If a line in the following entries holds the string "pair", include it in the tally. State the total and nothing further.

Information provided section start

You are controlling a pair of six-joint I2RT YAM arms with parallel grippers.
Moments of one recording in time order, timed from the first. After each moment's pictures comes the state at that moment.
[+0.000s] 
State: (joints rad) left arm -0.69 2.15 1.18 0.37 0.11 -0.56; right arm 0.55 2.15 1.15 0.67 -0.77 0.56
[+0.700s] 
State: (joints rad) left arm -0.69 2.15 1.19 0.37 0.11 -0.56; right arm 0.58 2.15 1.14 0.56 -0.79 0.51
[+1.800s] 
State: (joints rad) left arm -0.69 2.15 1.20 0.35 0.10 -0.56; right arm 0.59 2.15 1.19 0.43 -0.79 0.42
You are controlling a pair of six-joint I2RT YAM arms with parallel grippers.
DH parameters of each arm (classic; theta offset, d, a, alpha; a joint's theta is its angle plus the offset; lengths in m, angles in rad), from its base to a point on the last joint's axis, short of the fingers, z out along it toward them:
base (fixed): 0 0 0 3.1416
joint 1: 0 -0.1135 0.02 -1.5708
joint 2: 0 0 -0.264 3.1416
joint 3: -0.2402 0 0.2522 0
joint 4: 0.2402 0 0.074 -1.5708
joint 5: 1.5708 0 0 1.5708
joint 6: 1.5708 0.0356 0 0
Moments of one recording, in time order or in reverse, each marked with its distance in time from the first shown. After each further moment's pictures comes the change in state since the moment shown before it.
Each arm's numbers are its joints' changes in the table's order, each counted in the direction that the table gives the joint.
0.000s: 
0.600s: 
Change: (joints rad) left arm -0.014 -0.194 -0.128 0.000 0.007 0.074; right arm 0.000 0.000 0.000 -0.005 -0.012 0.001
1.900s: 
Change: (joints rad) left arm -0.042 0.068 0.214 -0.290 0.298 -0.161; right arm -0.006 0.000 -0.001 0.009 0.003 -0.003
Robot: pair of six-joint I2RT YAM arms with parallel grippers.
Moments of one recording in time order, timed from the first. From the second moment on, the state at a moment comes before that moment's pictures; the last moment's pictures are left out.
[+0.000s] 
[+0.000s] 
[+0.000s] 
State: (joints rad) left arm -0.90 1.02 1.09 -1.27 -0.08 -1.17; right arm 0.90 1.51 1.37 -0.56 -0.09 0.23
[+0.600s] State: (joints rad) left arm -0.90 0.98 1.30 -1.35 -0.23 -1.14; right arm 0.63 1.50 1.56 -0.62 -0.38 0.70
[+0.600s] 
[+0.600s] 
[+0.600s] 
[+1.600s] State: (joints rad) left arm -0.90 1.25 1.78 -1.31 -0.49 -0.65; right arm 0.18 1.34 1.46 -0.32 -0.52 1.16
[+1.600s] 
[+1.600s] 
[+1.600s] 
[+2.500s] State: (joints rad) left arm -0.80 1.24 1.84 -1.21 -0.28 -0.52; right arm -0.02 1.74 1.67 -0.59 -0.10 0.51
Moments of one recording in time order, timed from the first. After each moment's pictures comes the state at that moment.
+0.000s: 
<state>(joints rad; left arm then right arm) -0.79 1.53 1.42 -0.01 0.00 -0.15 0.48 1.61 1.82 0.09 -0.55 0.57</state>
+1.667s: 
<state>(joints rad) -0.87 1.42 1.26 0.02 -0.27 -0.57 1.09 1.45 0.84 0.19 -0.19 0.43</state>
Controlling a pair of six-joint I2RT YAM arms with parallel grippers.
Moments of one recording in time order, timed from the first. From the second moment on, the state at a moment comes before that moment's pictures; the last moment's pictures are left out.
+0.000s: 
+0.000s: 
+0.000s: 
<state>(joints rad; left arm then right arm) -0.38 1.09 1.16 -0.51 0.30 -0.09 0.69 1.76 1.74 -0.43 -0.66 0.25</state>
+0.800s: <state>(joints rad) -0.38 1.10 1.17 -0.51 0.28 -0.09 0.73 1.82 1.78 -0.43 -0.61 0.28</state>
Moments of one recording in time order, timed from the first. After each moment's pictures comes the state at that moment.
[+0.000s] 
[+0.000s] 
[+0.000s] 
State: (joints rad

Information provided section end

— Output below —
4